## EXERCISE GOAL
Reproduce the records below exactly, leaving their images out.

══ DATA EXTRACTS ══

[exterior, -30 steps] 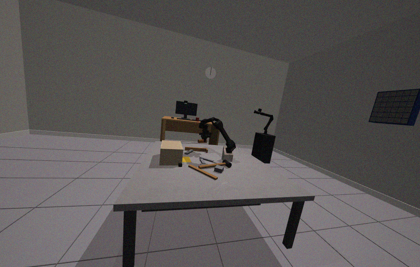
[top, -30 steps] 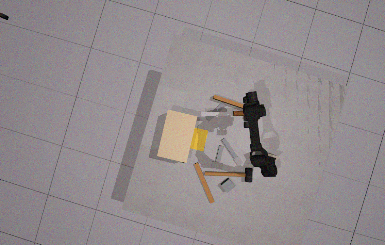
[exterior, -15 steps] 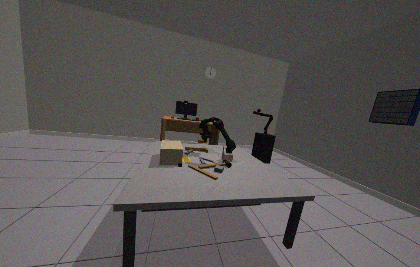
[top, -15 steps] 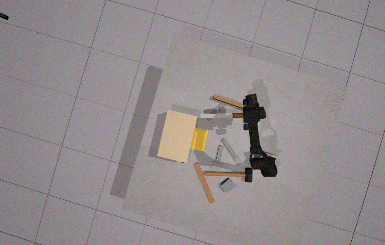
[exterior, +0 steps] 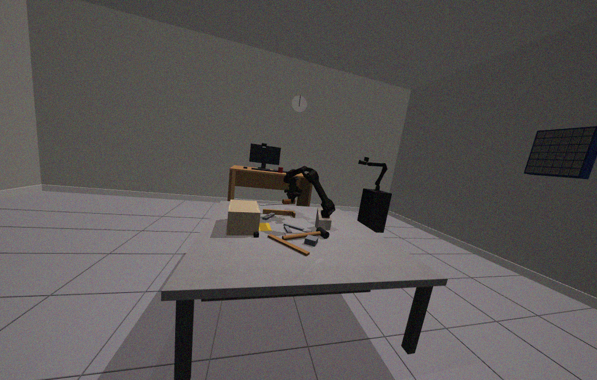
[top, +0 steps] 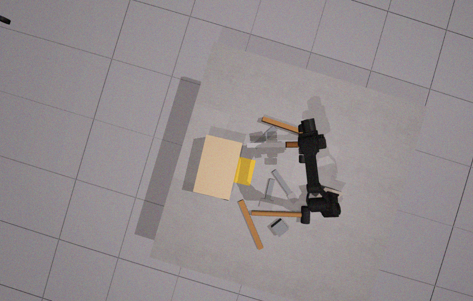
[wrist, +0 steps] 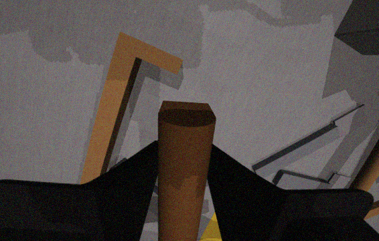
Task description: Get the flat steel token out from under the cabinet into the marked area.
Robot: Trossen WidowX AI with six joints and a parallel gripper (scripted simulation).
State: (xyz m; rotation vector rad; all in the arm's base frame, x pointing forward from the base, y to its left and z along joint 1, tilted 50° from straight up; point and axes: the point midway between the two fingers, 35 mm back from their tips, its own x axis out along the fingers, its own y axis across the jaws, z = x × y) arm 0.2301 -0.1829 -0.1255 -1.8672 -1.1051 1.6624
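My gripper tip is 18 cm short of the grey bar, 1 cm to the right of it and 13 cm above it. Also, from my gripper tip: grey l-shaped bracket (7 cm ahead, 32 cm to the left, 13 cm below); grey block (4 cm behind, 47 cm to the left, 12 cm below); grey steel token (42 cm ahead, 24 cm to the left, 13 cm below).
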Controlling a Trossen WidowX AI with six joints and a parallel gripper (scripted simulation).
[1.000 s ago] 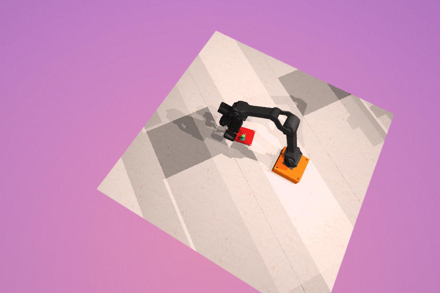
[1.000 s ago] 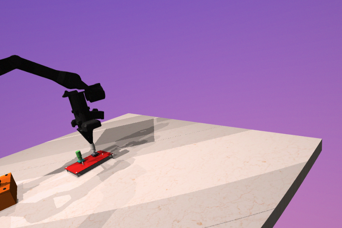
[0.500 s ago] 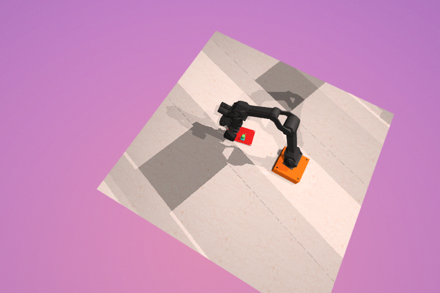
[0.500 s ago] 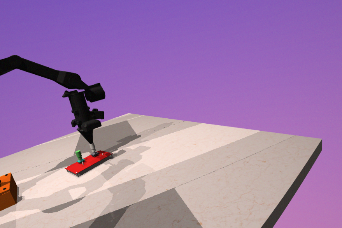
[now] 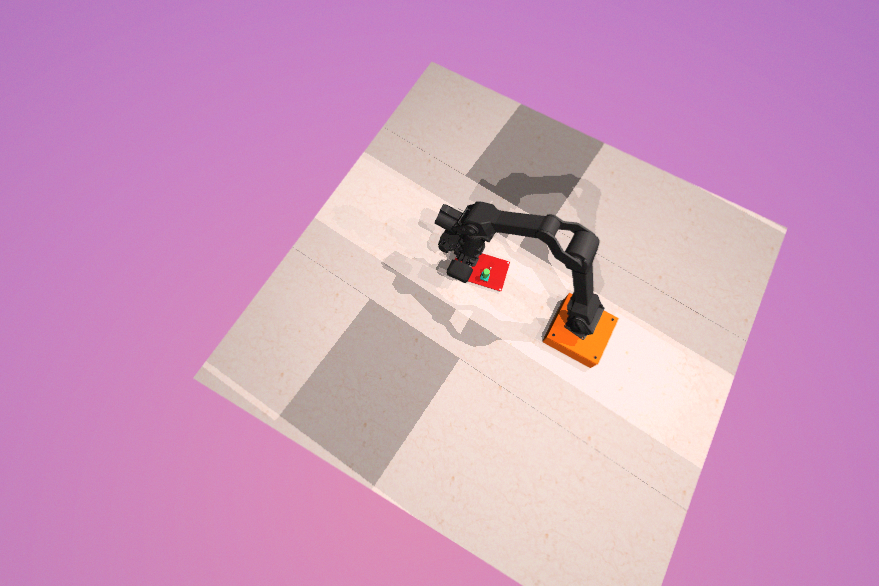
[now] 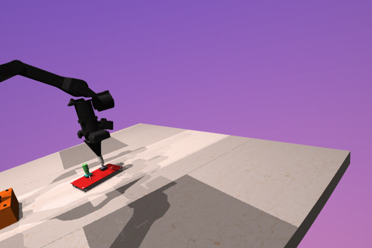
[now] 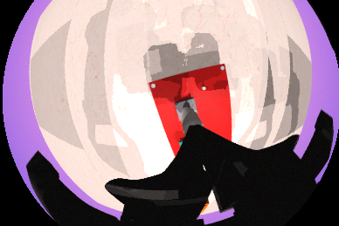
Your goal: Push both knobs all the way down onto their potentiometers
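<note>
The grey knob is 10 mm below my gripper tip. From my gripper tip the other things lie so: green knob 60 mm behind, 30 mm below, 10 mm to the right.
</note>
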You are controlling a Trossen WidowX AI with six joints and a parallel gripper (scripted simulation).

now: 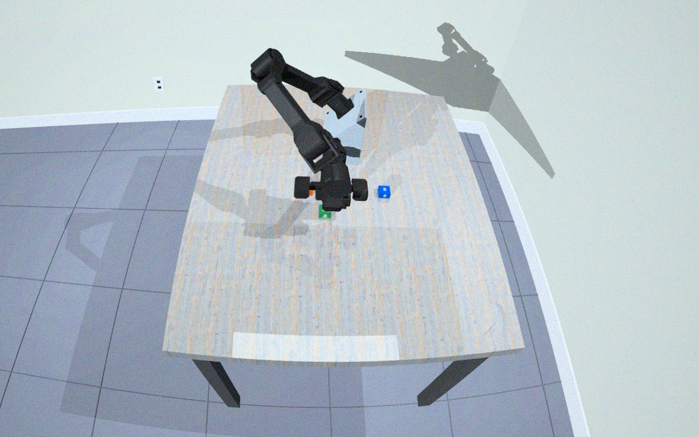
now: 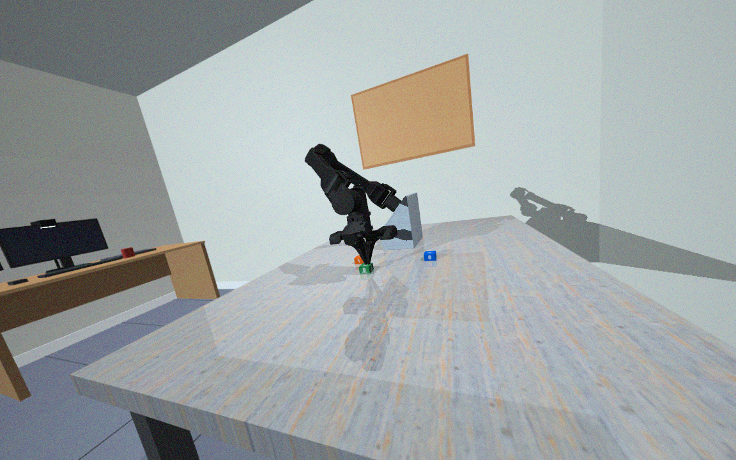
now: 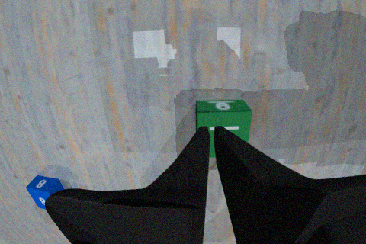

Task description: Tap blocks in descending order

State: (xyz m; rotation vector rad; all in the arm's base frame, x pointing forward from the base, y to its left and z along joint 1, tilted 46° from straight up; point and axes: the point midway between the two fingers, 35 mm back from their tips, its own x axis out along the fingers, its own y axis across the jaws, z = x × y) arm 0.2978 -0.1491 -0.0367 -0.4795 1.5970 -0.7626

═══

## OUTPUT FOR THIS TASK
[exterior, -30 steps] 
[top, -30 steps] 
[exterior, -15 steps] 
[top, -15 steps] 
[exterior, +0 steps] 
[top, +0 steps] 
[wrist, +0 steps] 
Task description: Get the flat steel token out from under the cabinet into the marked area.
Robot: Trossen WidowX AI with six joints and a parallel gripper (scripted simulation).
State: (xyz m; rotation vector rad; all in the arm's base frame, x pointing forward from the base, y to its left and z along joint 1, tilted 50° from straight up; point and axes: the point midway between the two fingers, 35 mm back from their tips, its own x axis out along the fingers, its own y axis across the jaws, z = x × y) arm 0.2301 -0.1829 -0.1255 -1.8672 -1.1051 1.6624
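My gripper tip is 18 cm short of the grey bar, 1 cm to the right of it and 13 cm above it. Also, from my gripper tip: grey l-shaped bracket (7 cm ahead, 32 cm to the left, 13 cm below); grey block (4 cm behind, 47 cm to the left, 12 cm below); grey steel token (42 cm ahead, 24 cm to the left, 13 cm below).
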Controlling a Trossen WidowX AI with six joints and a parallel gripper (scripted simulation).
[1.000 s ago] 
[1.000 s ago] 
[0.500 s ago] 
[0.500 s ago] 
[now] 
[now] 
[now] 
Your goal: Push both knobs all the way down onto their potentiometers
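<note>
The grey knob is 10 mm below my gripper tip. From my gripper tip the other things lie so: green knob 60 mm behind, 30 mm below, 10 mm to the right.
</note>
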You are controlling a Trossen WidowX AI with six joints and a parallel gripper (scripted simulation).

now: 
now: 
now: 

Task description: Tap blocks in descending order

State: (xyz m; rotation vector rad; all in the arm's base frame, x pointing forward from the base, y to its left and z along joint 1, tilted 46° from straight up; point and axes: the point midway between the two fingers, 35 mm back from their tips, its own x axis out along the fingers, its own y axis across the jaws, z = x × y) arm 0.2978 -0.1491 -0.0367 -0.4795 1.5970 -0.7626

There's nothing more to this exercise.